_What is needed:_ Restate the data exactly as given and keep the pictures out.

_Entries provided:_
........

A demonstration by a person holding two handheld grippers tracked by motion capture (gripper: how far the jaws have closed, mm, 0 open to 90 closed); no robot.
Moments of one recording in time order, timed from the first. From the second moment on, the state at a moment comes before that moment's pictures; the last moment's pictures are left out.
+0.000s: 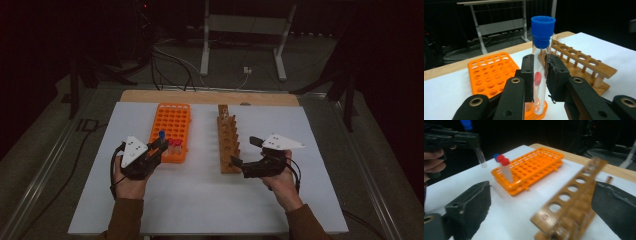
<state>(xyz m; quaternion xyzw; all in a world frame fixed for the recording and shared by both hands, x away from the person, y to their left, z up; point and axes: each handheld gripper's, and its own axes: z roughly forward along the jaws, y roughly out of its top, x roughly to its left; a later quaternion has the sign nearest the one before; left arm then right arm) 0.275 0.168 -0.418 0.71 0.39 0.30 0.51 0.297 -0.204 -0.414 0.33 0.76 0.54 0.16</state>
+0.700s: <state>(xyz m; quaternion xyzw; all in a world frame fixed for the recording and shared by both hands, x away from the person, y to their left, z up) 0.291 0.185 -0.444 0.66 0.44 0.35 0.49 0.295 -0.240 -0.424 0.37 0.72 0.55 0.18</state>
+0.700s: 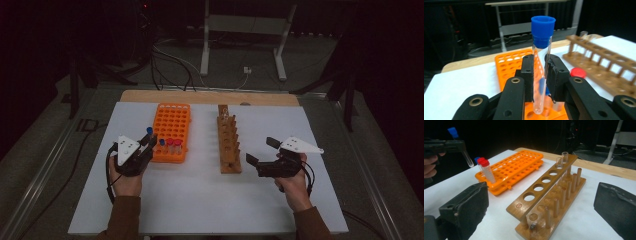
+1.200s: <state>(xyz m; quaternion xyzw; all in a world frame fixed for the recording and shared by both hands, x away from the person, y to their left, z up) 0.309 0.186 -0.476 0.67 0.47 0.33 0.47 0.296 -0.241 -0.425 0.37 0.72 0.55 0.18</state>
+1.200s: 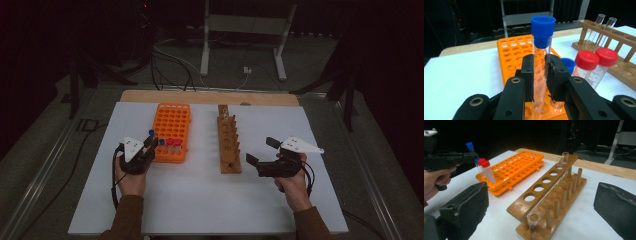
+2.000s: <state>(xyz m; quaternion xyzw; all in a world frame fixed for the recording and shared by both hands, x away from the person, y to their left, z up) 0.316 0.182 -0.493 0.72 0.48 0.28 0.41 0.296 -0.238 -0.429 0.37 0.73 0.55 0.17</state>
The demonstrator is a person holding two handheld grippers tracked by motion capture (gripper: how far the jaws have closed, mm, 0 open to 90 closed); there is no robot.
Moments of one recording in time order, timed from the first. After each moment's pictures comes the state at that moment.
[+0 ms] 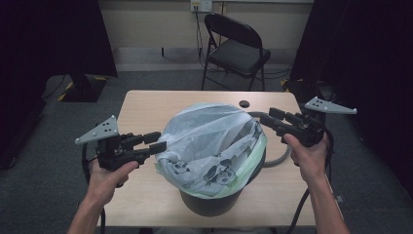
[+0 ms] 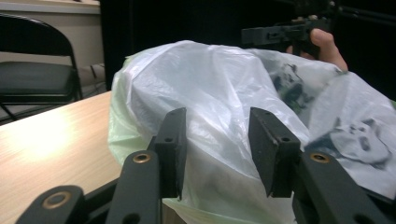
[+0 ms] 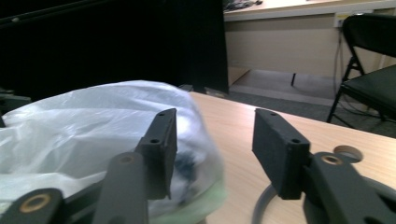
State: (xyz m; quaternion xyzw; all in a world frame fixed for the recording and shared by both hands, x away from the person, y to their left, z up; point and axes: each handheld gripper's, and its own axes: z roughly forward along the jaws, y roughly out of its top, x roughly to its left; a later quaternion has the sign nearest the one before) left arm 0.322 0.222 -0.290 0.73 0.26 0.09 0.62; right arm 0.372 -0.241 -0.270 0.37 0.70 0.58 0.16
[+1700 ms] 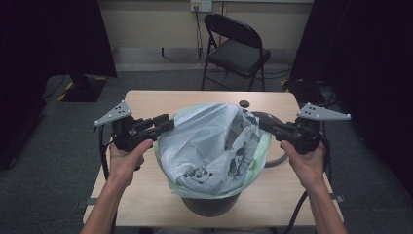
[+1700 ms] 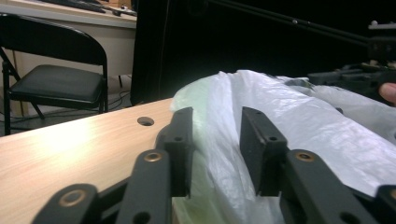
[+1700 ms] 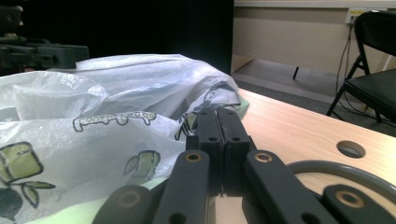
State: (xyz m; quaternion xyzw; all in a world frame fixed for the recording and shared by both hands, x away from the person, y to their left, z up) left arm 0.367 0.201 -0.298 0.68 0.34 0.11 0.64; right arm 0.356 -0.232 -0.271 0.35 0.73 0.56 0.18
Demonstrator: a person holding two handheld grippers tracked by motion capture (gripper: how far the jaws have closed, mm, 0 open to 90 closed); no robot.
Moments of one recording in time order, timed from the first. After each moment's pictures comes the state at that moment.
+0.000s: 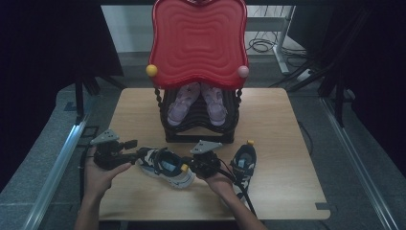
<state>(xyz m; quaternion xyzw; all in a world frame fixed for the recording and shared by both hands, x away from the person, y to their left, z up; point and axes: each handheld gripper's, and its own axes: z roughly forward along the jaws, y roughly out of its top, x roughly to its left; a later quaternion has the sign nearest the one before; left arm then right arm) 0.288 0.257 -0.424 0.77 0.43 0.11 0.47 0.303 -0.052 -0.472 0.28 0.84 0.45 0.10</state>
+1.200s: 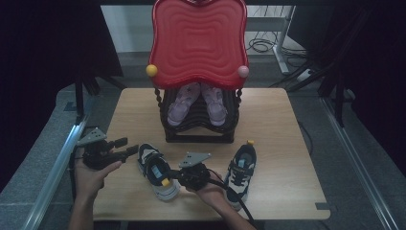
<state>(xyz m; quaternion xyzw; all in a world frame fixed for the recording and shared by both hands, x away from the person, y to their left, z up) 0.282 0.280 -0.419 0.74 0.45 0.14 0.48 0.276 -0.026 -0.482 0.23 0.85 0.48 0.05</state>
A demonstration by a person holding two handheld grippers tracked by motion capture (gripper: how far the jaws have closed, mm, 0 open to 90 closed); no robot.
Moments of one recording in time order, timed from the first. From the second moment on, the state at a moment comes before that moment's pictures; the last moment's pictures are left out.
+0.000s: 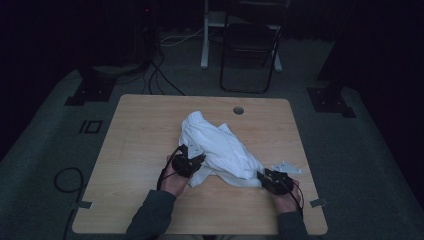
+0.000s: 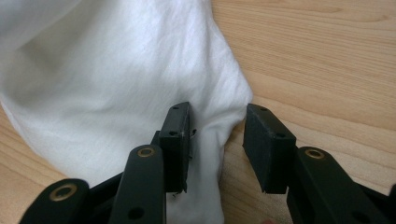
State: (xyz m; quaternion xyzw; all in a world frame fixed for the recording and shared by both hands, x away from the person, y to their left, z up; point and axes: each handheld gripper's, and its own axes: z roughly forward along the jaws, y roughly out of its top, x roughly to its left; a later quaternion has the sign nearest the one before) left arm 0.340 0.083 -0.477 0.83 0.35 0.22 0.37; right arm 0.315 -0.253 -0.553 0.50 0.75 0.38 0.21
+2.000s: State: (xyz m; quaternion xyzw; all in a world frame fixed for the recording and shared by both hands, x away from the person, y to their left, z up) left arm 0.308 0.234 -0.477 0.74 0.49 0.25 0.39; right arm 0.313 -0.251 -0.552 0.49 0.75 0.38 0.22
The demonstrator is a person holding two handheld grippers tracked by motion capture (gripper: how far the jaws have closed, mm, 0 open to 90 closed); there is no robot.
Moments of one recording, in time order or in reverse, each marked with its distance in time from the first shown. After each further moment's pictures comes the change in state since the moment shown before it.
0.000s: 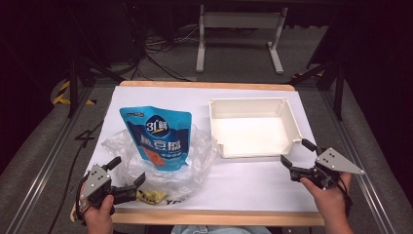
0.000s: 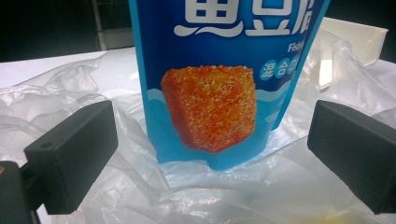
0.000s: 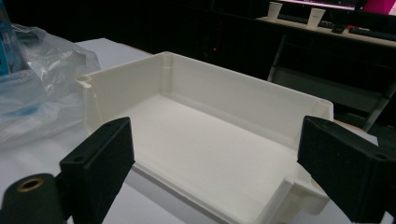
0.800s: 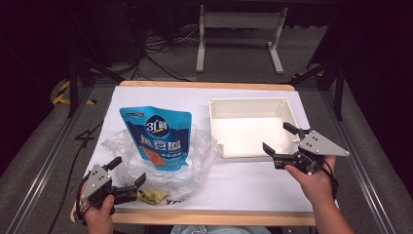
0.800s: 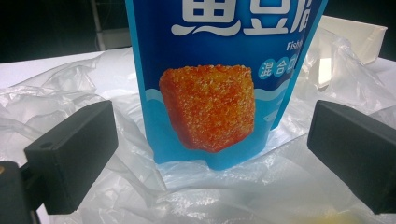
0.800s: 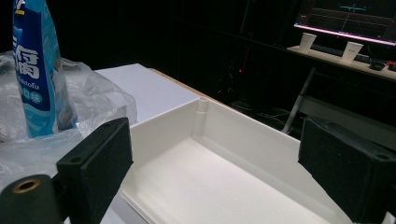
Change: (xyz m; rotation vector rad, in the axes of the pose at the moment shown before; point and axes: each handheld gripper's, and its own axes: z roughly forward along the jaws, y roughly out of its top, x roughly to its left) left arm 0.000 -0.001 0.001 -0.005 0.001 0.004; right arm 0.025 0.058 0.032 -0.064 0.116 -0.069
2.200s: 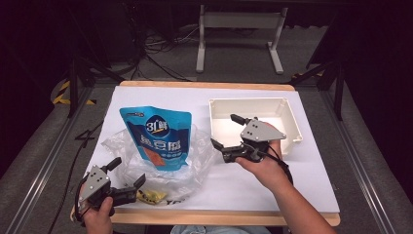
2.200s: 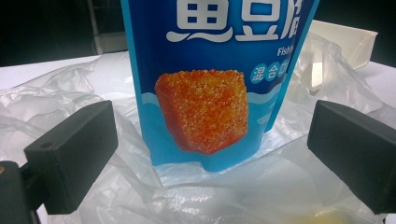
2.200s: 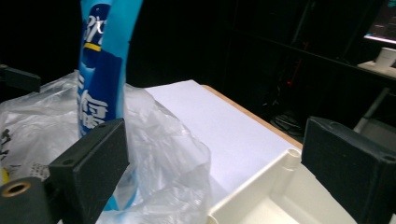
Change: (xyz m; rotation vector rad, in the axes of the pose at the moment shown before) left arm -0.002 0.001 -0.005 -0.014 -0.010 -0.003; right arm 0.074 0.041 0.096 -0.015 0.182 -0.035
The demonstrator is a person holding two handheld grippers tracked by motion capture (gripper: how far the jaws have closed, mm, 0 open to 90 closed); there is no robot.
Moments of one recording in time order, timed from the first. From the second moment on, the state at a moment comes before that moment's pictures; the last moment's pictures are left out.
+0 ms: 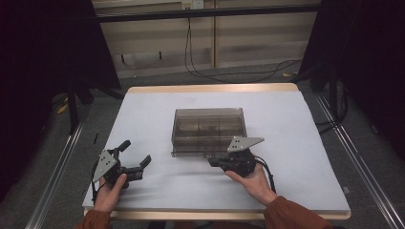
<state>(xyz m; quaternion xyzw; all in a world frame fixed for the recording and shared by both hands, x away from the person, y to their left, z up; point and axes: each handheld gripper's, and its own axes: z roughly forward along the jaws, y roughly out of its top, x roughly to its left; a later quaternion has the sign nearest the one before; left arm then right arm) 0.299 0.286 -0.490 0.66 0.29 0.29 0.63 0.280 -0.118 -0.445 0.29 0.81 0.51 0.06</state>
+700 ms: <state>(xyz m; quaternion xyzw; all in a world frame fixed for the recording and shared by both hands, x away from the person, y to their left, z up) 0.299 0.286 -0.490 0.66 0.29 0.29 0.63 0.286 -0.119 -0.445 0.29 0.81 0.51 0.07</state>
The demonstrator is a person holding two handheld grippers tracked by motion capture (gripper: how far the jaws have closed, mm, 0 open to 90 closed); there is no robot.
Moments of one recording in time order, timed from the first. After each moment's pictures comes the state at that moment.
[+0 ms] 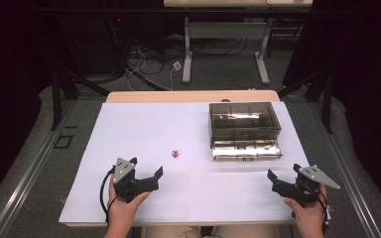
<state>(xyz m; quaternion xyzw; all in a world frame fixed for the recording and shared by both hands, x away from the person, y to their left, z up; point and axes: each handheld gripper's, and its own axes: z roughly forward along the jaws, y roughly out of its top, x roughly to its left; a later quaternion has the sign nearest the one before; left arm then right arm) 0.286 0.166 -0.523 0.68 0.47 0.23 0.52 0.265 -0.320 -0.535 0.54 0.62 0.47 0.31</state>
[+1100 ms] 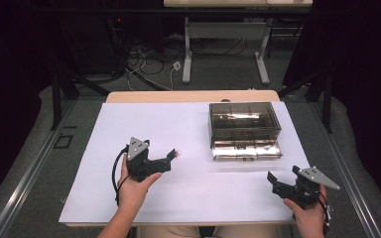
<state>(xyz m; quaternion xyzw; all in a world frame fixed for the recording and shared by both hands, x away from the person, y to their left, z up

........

_Response:_
A demonstration by a person holding two handheld grippers tracked by motion capture (gripper: how far the jaws have closed, mm, 0 open to 90 closed); no robot.
Moments of one recording in time order, timed from the first. From the second moment on, the state at a moment comes before that moment's pictures; the last moment's pictures are left out.
+0.000s: 
<state>(xyz m; quaternion xyzw; all in a world frame fixed for the recording and shared by both hands, x away from the person, y to their left, z up; point and axes: each handheld gripper's, and its own axes: z roughly forward along the jaws, y roughly out of its top, x roughly to its left; a later quaternion has the sign nearest the one before; left arm then right arm) 0.275 0.168 -0.418 0.71 0.39 0.30 0.51 0.297 -0.204 -0.414 0.33 0.76 0.54 0.16</state>
+0.700s: <state>(xyz m; quaternion xyzw; all in a world frame fixed for the recording and shared by both hands, x away from the person, y to their left, z up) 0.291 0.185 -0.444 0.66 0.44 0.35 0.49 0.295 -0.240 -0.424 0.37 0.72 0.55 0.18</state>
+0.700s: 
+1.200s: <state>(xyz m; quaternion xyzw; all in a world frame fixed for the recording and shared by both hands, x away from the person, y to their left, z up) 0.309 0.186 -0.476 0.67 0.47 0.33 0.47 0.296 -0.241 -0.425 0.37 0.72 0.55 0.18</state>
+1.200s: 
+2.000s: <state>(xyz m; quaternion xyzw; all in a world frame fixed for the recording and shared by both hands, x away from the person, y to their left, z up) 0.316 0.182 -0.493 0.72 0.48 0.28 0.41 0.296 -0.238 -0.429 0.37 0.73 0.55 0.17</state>
The demonstrator is a person holding two handheld grippers tracked by motion capture (gripper: how far the jaws have closed, mm, 0 open to 90 closed); there is no robot.
Moments of one recording in time order, timed from the first. After each moment's pictures comes the state at that moment.
[+0 ms] 
[+0 ms] 
[+0 ms] 
State: (xyz m; quaternion xyzw; all in a world frame fixed for the recording and shared by both hands, x away from the person, y to their left, z up; point and axes: each handheld gripper's, and its own axes: z roughly forward along the jaws, y roughly out of its top, x roughly to its left; a later quaternion has the sign nearest the one before) left arm 0.322 0.222 -0.290 0.73 0.26 0.09 0.62; right arm 0.372 -0.241 -0.270 0.37 0.70 0.58 0.16
[+1700 ms] 
[+1700 ms] 
[+1700 ms] 
State: (xyz m; quaternion xyzw; all in a world frame fixed for the recording and shared by both hands, x away from the person, y to their left, z up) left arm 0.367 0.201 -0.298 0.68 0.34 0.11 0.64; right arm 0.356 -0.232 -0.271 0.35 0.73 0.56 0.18
Demonstrator: a person holding two handheld grippers tracked by motion capture (gripper: how far the jaws have closed, mm, 0 open to 90 closed); no robot.
Moments of one recording in time order, timed from the first. After each moment's pictures comes the state at that moment.
+0.000s: 
<state>(xyz m; quaternion xyzw; all in a world frame fixed for the recording and shared by both hands, x away from the person, y to their left, z up; point and axes: each handheld gripper's, and its own axes: z roughly forward along the jaws, y roughly out of its top, x roughly to its left; a later quaternion has the sign nearest the one before; left arm then right arm) 0.288 0.257 -0.424 0.77 0.43 0.11 0.47 0.303 -0.052 -0.472 0.28 0.84 0.45 0.10</state>
+1.200s: 
<state>(xyz m; quaternion xyzw; all in a world frame fixed for the recording and shared by both hands, x away from the person, y to their left, z up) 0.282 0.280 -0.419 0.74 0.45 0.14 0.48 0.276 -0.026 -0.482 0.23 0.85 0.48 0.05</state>
A demonstration by a person holding two handheld grippers tracked by motion capture (gripper: how far the jaws have closed, mm, 0 open to 90 closed); no robot.
Moments of one recording in time order, timed from the first. From the second moment on, the state at a moment comes before that moment's pictures; the last moment's pictures are left out.
+0.000s: 
+0.000s: 
State: (xyz m; quaternion xyzw; all in a world frame fixed for the recording and shared by both hands, x away from the person, y to their left, z up; point and axes: each handheld gripper's, and its own axes: z roughly forward along the jaws, y roughly out of its top, x roughly to its left; a later quaternion has the sign nearest the one before) left arm 0.340 0.083 -0.477 0.83 0.35 0.22 0.37; right arm 0.315 -0.253 -0.553 0.50 0.75 0.38 0.21
+2.000s: State: (xyz m; quaternion xyzw; all in a world frame fixed for the recording and shared by both hands, x away from the person, y to their left, z up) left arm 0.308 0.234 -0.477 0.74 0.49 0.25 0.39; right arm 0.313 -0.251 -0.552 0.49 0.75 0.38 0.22
The demonstrator is a person holding two handheld grippers tracked by motion capture (gripper: how far the jaws have closed, mm, 0 open to 90 closed); there is no robot.
Moments of one recording, in time order or in reverse, each marked with its distance in time from the first shown. After each further moment's pictures comes the change in state since the moment shown before it.
0.000s: 
0.000s: 
0.000s: 
0.800s: 
0.800s: 
0.800s: 
Change: (xyz m; rotation vector rad, in the axes of the pose at the moment shown before; point and axes: each handheld gripper's, and its own axes: z roughly forward along the jaws, y roughly out of its top, x roughly to its left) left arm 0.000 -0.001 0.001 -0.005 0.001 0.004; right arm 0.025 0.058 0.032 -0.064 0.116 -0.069
2.200s: 
2.200s: 
2.200s: 
Change: (xyz m; rotation vector rad, in the axes of the pose at the moment shown before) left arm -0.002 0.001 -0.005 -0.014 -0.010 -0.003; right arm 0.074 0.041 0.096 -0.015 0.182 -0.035
The demonstrator is a person holding two handheld grippers tracked by motion capture (gripper: how far the jaws have closed, mm, 0 open to 90 closed); there is no robot.
Moments of one recording in time order, timed from the first. From the second moment on, the state at a moment comes before that moment's pictures; the last moment's pictures are left out.
+0 ms: 
<state>(xyz m; quaternion xyzw; all in a world frame fixed for the recording and shared by both hands, x away from the person, y to their left, z up; point and axes: each handheld gripper's, and its own axes: z roughly forward along the jaws, y roughly out of its top, x roughly to its left; a later quaternion has the sign nearest the one before; left arm then right arm) 0.299 0.286 -0.490 0.66 0.29 0.29 0.63 0.280 -0.118 -0.445 0.29 0.81 0.51 0.06</state>
+700 ms: <state>(xyz m; quaternion xyzw; all in a world frame fixed for the recording and shared by both hands, x away from the person, y to their left, z up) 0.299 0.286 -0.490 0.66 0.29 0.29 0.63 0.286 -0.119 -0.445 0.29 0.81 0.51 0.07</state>
The demonstrator is a person holding two handheld grippers tracked by motion capture (gripper: how far the jaws have closed, mm, 0 open to 90 closed); there is no robot.
Moments of one recording in time order, timed from the first. After each moment's pictures comes the state at that moment.
[+0 ms] 
<state>(xyz m; quaternion xyzw; all in a world frame fixed for the recording and shared by both hands, x away from the person, y to their left, z up; point and axes: each handheld gripper's, and its own axes: z roughly forward along the jaws, y roughly out of its top, x roughly to its left; a later quaternion has the sign nearest the one before; left arm then right arm) 0.286 0.166 -0.523 0.68 0.47 0.23 0.52 0.265 -0.320 -0.535 0.54 0.62 0.47 0.31</state>
[+1100 ms] 
<state>(xyz m; quaternion xyzw; all in a world frame fixed for the recording and shared by both hands, x away from the person, y to their left, z up

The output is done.